On the other hand, Loch Lomond is another famous, yet tranquil lake near Glasgow. With its lush green surroundings and an excellent hiking path, it is popular with locals who escape the city for a relaxing weekend.
However, if you look a bit further than the big names, you will find lesser known lakes of truly remarkable beauty, like Loch Awe. Perhaps the most aptly named one, it is also the longest freshwater loch in Scotland.
9. Eilean Donan Castle
Perhaps the most beautiful and romantic castle in all of Scotland. At any rate, Eilean Donan is for sure the most iconic, having featured in many Hollywood movies, from James Bond – The World is Not Enough to Highlander and Made of Honour.
As it is located across the bay from the Isle of Skye, it is easy to visit the island either by ferry or the bridge at Kyle of Lochalsh. Or, alternatively, you can visit the castle on your way to the island. Admittedly, they are both at quite some distance from Glasgow for a day trip, but their beauty is unforgettable.
10. The Kelpies
Kelpies were mythical sea creatures that took the form of a horse. The impressive sculpture with the same name was built in 2014 and stands next the Forth & Clyde canal. At 30 metres high, they are the largest public sculptures in Scotland.
The Kelpies are meant to be a celebration and tribute to the heavy Clydesdale horses that used to tow the barges crossing the Forth & Clyde canal, as well as their importance to industry in the previous centuries. As you approach the area from the motorway, these huge horse heads seem to just rise up from the earth and the sight will take your breath way.
Glencoe’s breathtaking landscape is one of the country’s highlights. It is the most famous, as well as the most historic, glen (meaning valley in Gaelic) of Scotland.
This narrow and deep valley was formed by glaciers millennia ago. Nowadays it is a popular destination with hikers and nature lovers. Glencoe has hiking paths for all levels, from the easy and well-signed An Torr trail, to the more demanding Pap of Glencoe.
That said, Glencoe is also known for its dark history. It was in 1692, a little after the failed Jacobite uprising against the English king, that the infamous Glencoe Massacre took place. At the time, King William III ordered that all Scottish clan leaders pledged allegiance to the crown. Unfortunately for them, the leader of the MacDonald clan of Glencoe missed the final date by six days, because he accidentally went to the wrong location at first.
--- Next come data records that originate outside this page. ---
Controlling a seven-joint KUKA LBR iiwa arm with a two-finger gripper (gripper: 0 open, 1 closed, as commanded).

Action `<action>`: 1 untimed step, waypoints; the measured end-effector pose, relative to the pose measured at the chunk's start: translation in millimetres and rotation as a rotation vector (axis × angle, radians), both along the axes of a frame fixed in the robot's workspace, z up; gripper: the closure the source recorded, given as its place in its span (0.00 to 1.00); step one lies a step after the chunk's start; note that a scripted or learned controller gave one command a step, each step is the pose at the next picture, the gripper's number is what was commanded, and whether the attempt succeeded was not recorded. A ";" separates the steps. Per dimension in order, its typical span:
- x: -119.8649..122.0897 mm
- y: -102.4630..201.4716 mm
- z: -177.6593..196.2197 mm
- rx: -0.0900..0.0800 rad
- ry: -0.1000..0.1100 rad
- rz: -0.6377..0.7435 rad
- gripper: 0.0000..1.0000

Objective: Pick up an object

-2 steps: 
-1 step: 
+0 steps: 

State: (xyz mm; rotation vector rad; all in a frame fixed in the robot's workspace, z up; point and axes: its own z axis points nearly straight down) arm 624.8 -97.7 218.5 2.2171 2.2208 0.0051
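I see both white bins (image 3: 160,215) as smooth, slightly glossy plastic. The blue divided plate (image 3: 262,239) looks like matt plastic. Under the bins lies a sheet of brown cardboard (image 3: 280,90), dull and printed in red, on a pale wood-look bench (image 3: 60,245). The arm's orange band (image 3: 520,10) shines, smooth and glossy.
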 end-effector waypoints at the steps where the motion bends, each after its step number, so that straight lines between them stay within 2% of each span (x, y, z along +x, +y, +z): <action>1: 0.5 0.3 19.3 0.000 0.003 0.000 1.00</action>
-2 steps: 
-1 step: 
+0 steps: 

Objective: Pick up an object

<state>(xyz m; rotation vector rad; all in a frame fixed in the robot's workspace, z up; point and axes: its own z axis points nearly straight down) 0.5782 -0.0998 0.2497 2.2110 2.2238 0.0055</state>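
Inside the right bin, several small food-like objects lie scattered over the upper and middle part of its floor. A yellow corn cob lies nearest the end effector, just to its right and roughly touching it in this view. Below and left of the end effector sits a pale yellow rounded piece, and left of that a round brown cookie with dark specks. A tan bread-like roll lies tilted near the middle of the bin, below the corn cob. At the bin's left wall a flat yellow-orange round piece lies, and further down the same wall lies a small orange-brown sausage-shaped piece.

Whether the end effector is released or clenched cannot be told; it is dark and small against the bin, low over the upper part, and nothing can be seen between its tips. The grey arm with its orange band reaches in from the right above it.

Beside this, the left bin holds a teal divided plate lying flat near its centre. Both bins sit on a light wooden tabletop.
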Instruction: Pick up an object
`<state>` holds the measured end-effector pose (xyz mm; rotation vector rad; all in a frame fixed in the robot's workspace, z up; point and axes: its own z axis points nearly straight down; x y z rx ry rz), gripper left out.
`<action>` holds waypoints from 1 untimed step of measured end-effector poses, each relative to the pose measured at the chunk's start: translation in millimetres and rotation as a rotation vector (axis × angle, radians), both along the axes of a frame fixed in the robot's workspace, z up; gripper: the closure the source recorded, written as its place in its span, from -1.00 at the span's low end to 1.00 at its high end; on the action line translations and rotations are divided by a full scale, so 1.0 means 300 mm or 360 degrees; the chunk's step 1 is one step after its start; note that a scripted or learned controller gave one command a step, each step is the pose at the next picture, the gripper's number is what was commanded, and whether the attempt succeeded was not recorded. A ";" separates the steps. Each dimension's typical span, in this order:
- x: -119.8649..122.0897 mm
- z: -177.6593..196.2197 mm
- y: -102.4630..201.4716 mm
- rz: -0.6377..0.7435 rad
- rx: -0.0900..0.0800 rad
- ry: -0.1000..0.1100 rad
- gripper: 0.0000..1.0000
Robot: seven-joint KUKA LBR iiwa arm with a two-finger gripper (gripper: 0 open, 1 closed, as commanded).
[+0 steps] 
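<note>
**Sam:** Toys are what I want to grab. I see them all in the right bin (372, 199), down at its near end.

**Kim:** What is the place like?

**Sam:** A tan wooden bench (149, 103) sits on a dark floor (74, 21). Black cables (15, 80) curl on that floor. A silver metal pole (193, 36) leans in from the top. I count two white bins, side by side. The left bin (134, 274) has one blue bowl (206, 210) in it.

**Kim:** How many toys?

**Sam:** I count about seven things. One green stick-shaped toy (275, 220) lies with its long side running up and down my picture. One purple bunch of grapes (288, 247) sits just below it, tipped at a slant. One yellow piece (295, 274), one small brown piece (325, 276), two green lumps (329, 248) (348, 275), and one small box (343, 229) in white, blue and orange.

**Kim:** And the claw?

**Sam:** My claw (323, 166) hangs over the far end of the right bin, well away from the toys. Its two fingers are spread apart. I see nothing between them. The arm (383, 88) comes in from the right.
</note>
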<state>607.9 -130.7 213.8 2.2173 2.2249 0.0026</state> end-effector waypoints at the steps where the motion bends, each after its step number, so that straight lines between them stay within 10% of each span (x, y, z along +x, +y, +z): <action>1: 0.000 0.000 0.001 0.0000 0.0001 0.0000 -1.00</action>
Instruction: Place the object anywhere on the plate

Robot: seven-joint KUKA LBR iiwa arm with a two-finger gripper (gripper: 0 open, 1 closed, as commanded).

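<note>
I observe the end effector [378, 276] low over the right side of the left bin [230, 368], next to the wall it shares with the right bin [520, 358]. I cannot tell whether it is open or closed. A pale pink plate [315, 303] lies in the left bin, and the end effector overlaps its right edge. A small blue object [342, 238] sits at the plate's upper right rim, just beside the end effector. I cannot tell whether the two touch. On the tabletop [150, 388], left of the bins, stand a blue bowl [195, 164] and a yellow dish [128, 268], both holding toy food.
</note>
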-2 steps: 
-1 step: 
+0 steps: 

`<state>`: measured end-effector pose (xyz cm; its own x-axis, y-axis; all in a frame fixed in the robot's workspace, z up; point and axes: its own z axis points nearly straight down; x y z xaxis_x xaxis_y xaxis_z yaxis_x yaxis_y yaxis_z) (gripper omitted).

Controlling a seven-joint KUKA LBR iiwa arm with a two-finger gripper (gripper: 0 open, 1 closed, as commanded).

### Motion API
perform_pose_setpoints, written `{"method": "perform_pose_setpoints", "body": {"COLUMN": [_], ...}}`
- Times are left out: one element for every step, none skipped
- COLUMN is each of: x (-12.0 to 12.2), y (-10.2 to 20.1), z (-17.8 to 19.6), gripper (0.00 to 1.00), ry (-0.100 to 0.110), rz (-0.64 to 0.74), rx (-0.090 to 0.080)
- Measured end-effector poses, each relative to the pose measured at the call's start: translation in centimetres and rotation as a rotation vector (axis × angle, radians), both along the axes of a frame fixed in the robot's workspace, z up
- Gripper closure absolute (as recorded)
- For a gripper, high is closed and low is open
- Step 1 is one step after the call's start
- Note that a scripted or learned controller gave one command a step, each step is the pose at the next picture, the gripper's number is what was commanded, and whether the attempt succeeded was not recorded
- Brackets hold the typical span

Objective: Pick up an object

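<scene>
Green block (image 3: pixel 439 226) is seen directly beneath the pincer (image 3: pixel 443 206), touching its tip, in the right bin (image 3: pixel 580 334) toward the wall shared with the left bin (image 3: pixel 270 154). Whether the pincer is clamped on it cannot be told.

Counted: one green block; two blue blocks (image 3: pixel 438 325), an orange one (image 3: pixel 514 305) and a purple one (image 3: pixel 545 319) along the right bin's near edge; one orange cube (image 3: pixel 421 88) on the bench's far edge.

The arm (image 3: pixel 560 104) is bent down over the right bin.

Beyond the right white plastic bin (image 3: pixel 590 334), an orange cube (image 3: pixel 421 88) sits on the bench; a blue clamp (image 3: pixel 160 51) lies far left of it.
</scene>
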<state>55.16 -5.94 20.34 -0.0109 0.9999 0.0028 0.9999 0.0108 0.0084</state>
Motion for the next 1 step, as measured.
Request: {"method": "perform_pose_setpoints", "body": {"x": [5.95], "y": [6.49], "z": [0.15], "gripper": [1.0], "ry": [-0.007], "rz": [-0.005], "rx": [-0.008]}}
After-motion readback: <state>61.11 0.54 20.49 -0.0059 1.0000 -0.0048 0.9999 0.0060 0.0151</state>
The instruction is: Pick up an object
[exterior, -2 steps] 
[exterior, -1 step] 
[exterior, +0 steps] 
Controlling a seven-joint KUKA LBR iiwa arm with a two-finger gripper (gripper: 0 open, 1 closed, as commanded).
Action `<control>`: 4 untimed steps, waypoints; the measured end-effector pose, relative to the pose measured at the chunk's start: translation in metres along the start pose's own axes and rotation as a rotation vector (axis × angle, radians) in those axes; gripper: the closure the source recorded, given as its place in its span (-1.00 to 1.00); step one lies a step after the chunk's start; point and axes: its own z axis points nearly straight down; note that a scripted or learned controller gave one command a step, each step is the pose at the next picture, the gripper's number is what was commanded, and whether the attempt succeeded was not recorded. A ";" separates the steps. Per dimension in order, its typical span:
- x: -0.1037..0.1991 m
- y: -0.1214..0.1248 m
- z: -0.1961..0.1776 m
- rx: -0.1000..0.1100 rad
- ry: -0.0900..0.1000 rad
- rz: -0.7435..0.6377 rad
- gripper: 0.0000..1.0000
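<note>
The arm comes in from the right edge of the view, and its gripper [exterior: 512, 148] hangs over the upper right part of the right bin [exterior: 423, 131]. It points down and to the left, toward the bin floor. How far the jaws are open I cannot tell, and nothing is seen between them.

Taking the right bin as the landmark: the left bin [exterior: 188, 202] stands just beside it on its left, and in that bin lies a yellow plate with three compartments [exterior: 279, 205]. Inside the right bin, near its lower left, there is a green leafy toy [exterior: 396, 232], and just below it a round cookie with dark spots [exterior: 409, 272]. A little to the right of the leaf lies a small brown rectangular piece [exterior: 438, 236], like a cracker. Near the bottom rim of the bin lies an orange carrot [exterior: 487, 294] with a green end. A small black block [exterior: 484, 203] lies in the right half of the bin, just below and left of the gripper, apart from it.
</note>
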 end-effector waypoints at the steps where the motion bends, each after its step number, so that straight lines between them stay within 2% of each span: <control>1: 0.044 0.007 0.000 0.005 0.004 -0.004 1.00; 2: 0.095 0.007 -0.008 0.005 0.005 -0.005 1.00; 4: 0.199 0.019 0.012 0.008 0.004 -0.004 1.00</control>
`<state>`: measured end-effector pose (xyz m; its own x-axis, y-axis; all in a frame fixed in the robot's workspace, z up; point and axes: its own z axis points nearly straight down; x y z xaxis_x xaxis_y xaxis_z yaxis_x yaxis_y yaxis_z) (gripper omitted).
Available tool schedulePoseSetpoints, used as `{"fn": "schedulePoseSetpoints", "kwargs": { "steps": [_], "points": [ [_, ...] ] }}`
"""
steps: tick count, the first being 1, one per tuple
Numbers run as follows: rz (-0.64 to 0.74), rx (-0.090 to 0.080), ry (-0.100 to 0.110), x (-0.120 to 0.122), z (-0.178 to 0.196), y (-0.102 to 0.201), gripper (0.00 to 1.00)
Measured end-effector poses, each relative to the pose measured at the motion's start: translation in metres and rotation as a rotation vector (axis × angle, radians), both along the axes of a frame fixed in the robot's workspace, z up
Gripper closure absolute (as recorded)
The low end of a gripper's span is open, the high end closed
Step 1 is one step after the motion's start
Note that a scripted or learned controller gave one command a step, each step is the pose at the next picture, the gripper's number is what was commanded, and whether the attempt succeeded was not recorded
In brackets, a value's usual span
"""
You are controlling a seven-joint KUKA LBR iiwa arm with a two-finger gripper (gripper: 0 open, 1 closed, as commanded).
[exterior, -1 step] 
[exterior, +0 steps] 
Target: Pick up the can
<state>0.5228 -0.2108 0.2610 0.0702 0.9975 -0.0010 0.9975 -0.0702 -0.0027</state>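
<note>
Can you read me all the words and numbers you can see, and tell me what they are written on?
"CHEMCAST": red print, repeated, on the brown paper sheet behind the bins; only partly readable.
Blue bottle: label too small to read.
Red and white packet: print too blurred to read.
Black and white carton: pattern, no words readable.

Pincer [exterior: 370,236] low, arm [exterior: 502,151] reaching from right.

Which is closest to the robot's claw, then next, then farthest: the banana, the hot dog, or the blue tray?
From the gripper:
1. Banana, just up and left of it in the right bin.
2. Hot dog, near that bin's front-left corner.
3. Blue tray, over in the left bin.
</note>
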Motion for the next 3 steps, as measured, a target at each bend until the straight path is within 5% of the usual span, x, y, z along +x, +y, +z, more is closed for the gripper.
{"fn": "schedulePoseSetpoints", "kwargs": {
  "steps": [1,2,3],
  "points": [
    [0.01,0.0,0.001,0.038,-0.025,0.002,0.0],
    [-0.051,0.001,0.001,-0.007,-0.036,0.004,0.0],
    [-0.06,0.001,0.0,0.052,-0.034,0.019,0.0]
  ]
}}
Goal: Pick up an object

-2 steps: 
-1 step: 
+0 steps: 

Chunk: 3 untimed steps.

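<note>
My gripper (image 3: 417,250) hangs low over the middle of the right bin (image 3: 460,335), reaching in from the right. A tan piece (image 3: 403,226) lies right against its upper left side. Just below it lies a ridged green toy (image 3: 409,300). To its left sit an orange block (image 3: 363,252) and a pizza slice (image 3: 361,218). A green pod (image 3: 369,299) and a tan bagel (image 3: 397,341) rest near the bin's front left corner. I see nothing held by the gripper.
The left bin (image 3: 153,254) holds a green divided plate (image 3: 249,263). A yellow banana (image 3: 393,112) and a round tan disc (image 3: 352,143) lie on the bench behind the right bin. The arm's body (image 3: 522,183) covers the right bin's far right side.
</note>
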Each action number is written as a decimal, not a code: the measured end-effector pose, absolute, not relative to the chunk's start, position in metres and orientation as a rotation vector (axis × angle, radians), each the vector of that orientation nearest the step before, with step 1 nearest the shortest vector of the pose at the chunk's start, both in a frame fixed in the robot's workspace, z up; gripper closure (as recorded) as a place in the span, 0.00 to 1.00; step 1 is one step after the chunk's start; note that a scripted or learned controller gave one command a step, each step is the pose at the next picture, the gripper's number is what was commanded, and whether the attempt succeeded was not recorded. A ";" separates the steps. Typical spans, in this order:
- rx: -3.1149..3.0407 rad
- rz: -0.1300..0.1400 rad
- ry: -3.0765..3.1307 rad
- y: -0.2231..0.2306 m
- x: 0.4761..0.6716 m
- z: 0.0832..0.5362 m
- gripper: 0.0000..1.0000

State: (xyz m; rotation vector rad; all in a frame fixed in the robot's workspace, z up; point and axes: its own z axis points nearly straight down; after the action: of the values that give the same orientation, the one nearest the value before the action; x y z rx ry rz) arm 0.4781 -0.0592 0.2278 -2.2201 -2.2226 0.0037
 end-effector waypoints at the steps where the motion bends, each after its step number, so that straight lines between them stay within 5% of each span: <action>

When an English regiment arrived at Glencoe and asked for hospitality, the locals didn’t think they were in any danger. Shockingly though, the English soldiers turned on their hosts during the night and killed a great number of men, women and children. You can learn more at the Glencoe Visitor Centre.
To sum things up…
Scotland is a country of great natural beauty and rich history that will take your breath away and make you want to return, again and again. From romantic castles and misty lochs to vibrant cities and beautiful architecture, there is something for everyone!